- Opening Delimiter -

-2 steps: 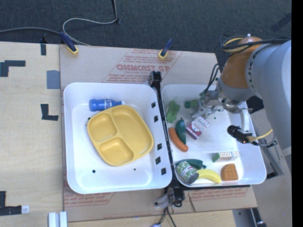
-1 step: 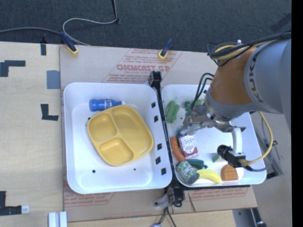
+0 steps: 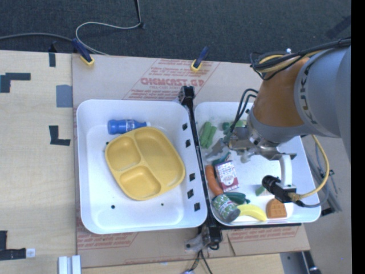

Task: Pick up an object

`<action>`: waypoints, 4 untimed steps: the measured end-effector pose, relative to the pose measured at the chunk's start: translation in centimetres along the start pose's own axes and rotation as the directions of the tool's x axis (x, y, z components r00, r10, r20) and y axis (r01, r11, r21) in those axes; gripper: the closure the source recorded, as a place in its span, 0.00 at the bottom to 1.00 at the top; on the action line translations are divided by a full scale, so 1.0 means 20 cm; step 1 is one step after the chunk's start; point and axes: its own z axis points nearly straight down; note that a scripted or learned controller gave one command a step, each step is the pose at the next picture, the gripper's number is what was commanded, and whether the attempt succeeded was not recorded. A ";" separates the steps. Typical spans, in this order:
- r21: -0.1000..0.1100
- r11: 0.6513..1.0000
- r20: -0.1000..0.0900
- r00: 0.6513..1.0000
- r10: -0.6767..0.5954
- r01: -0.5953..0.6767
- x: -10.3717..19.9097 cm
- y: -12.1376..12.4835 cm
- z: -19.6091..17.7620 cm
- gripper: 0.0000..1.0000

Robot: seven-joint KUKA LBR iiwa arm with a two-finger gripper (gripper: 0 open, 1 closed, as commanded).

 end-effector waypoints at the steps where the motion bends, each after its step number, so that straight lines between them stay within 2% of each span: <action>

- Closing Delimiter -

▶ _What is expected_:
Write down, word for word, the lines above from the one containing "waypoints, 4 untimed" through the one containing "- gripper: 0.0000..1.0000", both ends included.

▶ _Answer space_:
`<action>`: waypoints, 4 untimed steps: the measured end-effector pose, relative to the pose measured at the chunk's start: translation in centimetres along the start pose's own axes and rotation as the directions of the tool's x axis (x, y, z components r00, r10, r20) and y axis (r01, r11, r21) in those axes; gripper: the closure the source recorded, as a place in its span, 0.00 at the bottom to 1.00 at the top; on the action line translations are divided by a full scale, so 1.0 means 20 cm; step 1 is one step after the chunk's start; point and axes: its own z axis points nearly straight down; note that a scripted or learned controller gave one command a step, each step is the pose at the next picture, the gripper's number is what was commanded, and whether the attempt succeeded was not recorded. A ";" separates the steps. Typical spans, in this order:
- r21: -0.1000..0.1100
- r11: 0.6513..1.0000
- r20: -0.1000..0.0900
- r00: 0.6513..1.0000
- r10: -0.6767..0.5954
- r01: -0.5953..0.6767
- x: -10.3717..19.9097 cm
- y: -12.1376..12.4835 cm
- z: -19.6091..17.7620 cm
- gripper: 0.0000..1.0000

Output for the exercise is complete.